- WHAT YOU SHOULD DO
Output all of the lines below exactly, and leave out each image.

- DATASET EXTRACT
────
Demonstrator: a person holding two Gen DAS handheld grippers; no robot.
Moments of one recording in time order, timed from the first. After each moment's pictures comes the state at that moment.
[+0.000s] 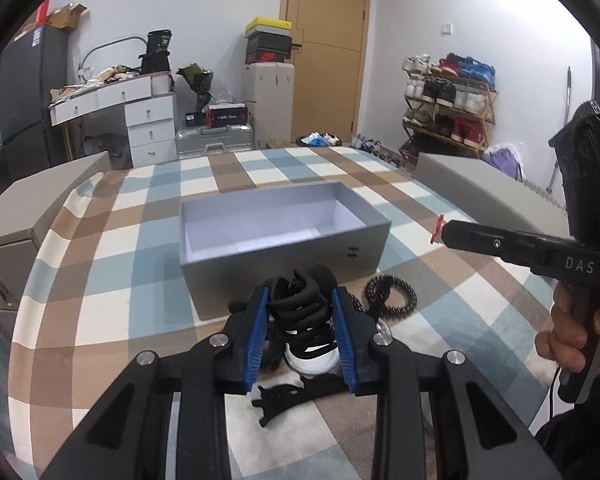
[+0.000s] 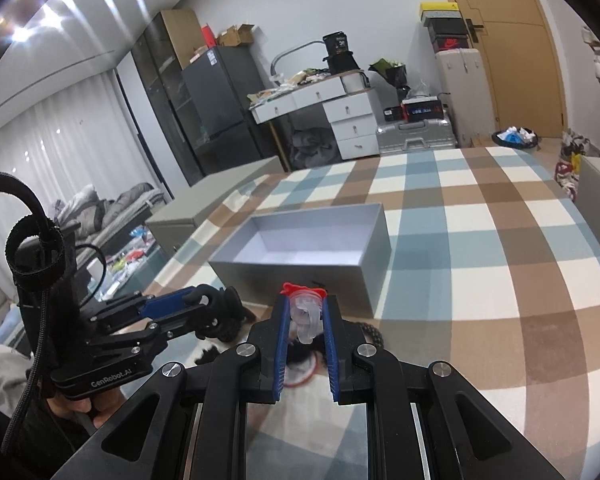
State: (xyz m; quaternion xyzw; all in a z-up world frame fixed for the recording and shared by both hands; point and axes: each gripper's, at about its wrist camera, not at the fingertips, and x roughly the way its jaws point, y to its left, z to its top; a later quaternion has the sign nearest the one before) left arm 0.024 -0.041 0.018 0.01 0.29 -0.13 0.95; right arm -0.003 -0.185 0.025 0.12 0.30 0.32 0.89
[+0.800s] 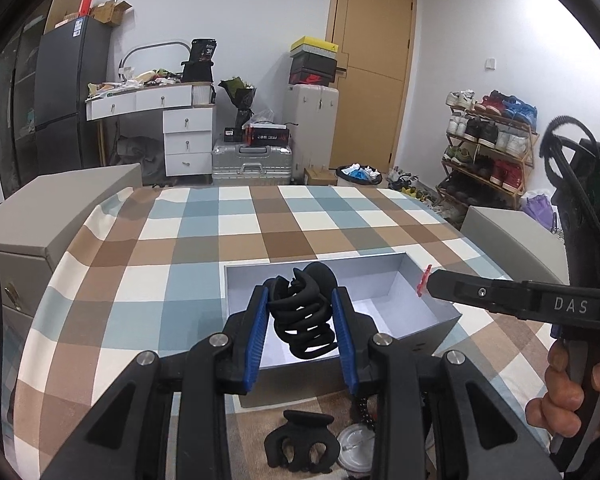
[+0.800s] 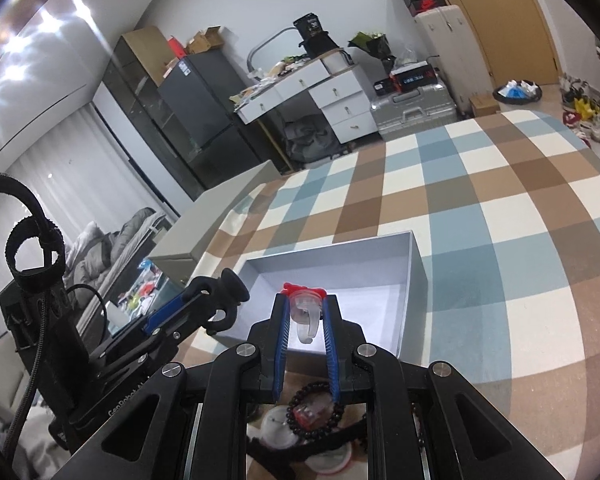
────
- COMPLETED EXERCISE
Demonstrator: a person holding two Gen DAS handheld grippers; no robot.
Moments of one recording in time order, timed from the first. After each moment's pictures comes the state at that moment.
[+0.000s] 
[+0.000s] 
State: (xyz m; quaternion xyzw; all in a z-up world frame fixed for the recording and shared by both hands; point and axes: each gripper's, at about its wrist camera, not at the fingertips, and x roughly the way its jaws point, y to its left, z to its top; a later quaternion has the sign nearest the one before) left arm 0.024 -0.041 0.018 0.01 0.29 -0.13 0.95; right arm -0.003 -0.185 0.025 0.12 0.30 0.32 0.89
[+0.800s] 
[+0.800s] 

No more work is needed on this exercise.